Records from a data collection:
══════════════════════════════
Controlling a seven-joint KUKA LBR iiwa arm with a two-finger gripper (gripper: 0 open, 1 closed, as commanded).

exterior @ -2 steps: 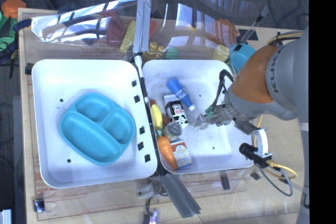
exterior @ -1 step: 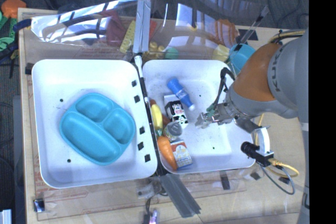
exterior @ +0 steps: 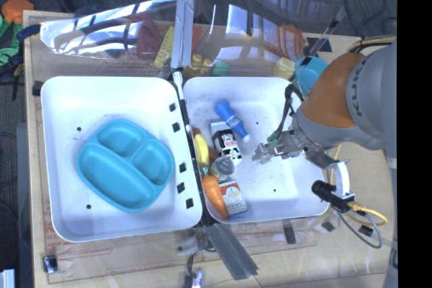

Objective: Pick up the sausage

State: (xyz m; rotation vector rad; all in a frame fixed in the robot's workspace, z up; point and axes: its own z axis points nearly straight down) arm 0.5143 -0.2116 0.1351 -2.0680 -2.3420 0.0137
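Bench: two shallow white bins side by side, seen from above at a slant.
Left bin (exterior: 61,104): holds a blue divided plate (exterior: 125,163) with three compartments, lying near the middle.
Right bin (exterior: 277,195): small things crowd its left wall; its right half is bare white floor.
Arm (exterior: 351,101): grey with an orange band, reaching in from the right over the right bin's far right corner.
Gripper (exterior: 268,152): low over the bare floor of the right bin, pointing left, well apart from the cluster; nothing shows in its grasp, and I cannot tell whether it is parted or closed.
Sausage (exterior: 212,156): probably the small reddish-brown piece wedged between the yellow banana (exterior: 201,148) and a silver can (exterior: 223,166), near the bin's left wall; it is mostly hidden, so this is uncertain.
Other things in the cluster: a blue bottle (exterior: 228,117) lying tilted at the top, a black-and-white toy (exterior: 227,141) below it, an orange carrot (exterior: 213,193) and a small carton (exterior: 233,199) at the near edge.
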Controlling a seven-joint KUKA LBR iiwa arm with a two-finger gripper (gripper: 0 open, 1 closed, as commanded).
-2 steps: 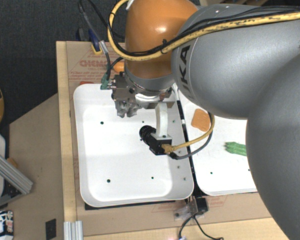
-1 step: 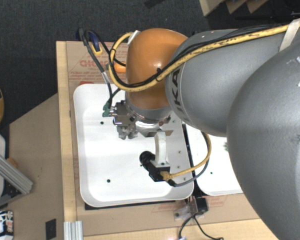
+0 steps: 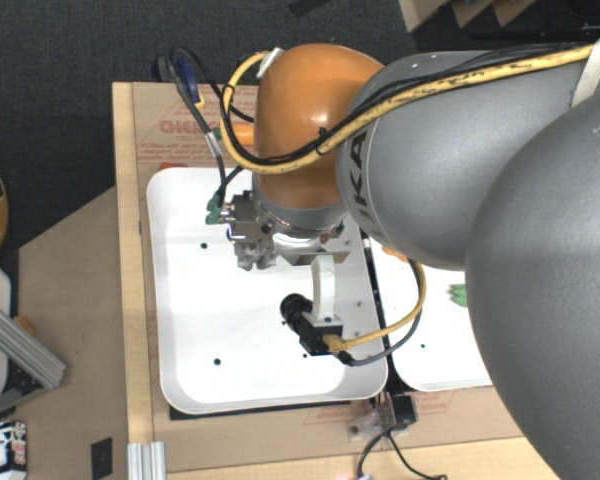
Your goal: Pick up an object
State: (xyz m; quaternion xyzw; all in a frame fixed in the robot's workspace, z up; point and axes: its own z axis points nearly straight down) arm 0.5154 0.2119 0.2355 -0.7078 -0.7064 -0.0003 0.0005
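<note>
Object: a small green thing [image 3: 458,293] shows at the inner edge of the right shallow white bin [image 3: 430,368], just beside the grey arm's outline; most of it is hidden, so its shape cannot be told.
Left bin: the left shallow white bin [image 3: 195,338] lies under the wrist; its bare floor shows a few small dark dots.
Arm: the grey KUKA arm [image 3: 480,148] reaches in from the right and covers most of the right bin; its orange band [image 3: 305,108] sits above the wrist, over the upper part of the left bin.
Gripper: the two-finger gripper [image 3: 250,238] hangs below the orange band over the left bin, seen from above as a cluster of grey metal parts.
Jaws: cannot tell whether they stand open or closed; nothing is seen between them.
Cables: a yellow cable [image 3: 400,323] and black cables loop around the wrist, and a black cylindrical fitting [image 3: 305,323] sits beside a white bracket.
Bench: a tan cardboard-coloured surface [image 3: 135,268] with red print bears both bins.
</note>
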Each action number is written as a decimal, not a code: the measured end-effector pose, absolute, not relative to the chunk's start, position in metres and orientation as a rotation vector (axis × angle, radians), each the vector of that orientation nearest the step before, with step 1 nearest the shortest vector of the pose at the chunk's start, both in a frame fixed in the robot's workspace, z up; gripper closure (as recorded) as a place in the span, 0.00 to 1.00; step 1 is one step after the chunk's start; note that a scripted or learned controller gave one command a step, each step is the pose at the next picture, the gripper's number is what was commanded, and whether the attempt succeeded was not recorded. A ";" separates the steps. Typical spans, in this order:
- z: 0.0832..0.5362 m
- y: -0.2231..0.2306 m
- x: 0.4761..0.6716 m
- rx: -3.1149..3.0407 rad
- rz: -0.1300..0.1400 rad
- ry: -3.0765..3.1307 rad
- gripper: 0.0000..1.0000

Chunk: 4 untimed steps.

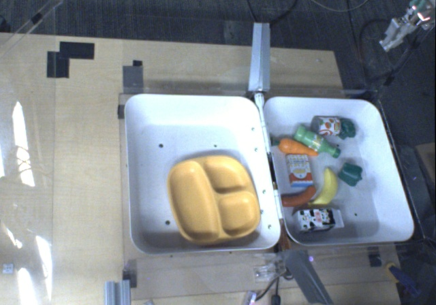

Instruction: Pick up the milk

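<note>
The small black-and-white cow-patterned milk carton (317,218) is lying on its side near the front edge of the right shallow white bin (381,225). It is sitting just below a yellow banana (328,188) and a reddish-brown sausage (298,197). An orange-and-white snack box (298,169), an orange carrot (296,147), a green bottle (316,141) and a can (326,125) are resting farther back. A yellow compartment tray (212,197) is occupying the left white bin (146,133). Whether the claw is open or closed cannot be told.
</note>
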<state>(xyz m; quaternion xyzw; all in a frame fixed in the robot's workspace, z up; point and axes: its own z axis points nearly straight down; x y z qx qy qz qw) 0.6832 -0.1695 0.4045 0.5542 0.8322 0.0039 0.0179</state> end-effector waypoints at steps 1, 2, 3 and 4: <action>0.415 -0.169 0.686 1.712 0.014 2.584 1.00; 0.425 -0.168 0.688 1.702 0.016 2.583 1.00; 0.436 -0.167 0.690 1.693 0.018 2.582 1.00; 0.446 -0.166 0.692 1.683 0.019 2.580 1.00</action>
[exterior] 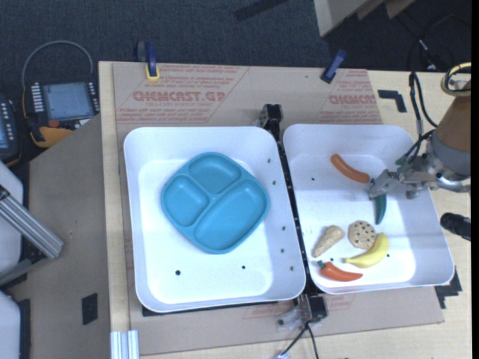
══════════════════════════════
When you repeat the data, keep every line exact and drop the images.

Controlling a seven-joint KUKA LBR iiwa arm with a two-finger gripper (gripper: 0 open, 1 closed, as commanded).

exterior @ -2 steps: 
exterior @ -1 step: 
exterior @ +0 steps: 

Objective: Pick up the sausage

State: (xyz m; rotation vector rad; all in a frame fixed in the robot's workspace, z up; point and axes: its own z axis points nearly straight down) arm 0.5143 -0.2116 0.1351 -2.0680 -2.3420 0.0137
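Bench: two shallow white bins side by side, seen from above at a slant.
Left bin (exterior: 61,104): holds a blue divided plate (exterior: 125,163) with three compartments, lying near the middle.
Right bin (exterior: 277,195): small things crowd its left wall; its right half is bare white floor.
Arm (exterior: 351,101): grey with an orange band, reaching in from the right over the right bin's far right corner.
Gripper (exterior: 268,152): low over the bare floor of the right bin, pointing left, well apart from the cluster; nothing shows in its grasp, and I cannot tell whether it is parted or closed.
Sausage (exterior: 212,156): probably the small reddish-brown piece wedged between the yellow banana (exterior: 201,148) and a silver can (exterior: 223,166), near the bin's left wall; it is mostly hidden, so this is uncertain.
Other things in the cluster: a blue bottle (exterior: 228,117) lying tilted at the top, a black-and-white toy (exterior: 227,141) below it, an orange carrot (exterior: 213,193) and a small carton (exterior: 233,199) at the near edge.
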Controlling a seven-joint KUKA LBR iiwa arm with a two-finger gripper (gripper: 0 open, 1 closed, as commanded).
-2 steps: 
-1 step: 
+0 steps: 
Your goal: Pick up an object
State: (xyz m; quaternion xyzw; all in a frame fixed in the robot's workspace, z up; point and axes: its own z axis points nearly straight down) arm 0.5154 0.2119 0.2355 -0.7078 -0.7064 -0.0003 0.0005
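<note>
Object: a small green thing [image 3: 458,293] shows at the inner edge of the right shallow white bin [image 3: 430,368], just beside the grey arm's outline; most of it is hidden, so its shape cannot be told.
Left bin: the left shallow white bin [image 3: 195,338] lies under the wrist; its bare floor shows a few small dark dots.
Arm: the grey KUKA arm [image 3: 480,148] reaches in from the right and covers most of the right bin; its orange band [image 3: 305,108] sits above the wrist, over the upper part of the left bin.
Gripper: the two-finger gripper [image 3: 250,238] hangs below the orange band over the left bin, seen from above as a cluster of grey metal parts.
Jaws: cannot tell whether they stand open or closed; nothing is seen between them.
Cables: a yellow cable [image 3: 400,323] and black cables loop around the wrist, and a black cylindrical fitting [image 3: 305,323] sits beside a white bracket.
Bench: a tan cardboard-coloured surface [image 3: 135,268] with red print bears both bins.
</note>
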Each action number is written as a decimal, not a code: the measured end-effector pose, absolute, not relative to the chunk's start, position in metres and orientation as a rotation vector (axis × angle, radians), each the vector of that orientation nearest the step before, with step 1 nearest the shortest vector of the pose at the chunk's start, both in a frame fixed in the robot's workspace, z up; gripper closure (as recorded) as a place in the span, 0.00 to 1.00; step 1 is one step after the chunk's start; note that a scripted or learned controller gave one command a step, each step is the pose at the next picture, the gripper's number is what was commanded, and whether the attempt succeeded was not recorded. A ";" separates the steps. Typical spans, in this order:
- z: 0.0832..0.5362 m
- y: -0.2231..0.2306 m
- x: 0.4761..0.6716 m
- rx: -3.1149..3.0407 rad
- rz: -0.1300..0.1400 rad
- ry: -3.0765..3.1307 rad
- gripper: 0.0000..1.0000

Chunk: 4 untimed steps.


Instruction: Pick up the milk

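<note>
The small black-and-white cow-patterned milk carton (317,218) is lying on its side near the front edge of the right shallow white bin (381,225). It is sitting just below a yellow banana (328,188) and a reddish-brown sausage (298,197). An orange-and-white snack box (298,169), an orange carrot (296,147), a green bottle (316,141) and a can (326,125) are resting farther back. A yellow compartment tray (212,197) is occupying the left white bin (146,133). Whether the claw is open or closed cannot be told.
</note>
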<state>(xyz m; quaternion xyzw; all in a frame fixed in the robot's workspace, z up; point and axes: its own z axis points nearly straight down; x y z qx qy qz qw) 0.6832 -0.1695 0.4045 0.5542 0.8322 0.0039 0.0179</state> end-effector waypoints at steps 1, 2, 3 and 4: <action>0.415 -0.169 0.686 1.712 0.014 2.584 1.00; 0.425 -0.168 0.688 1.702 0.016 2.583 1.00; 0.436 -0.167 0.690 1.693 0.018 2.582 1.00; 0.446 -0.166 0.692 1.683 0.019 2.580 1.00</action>
[exterior] 

The exercise contains nothing more.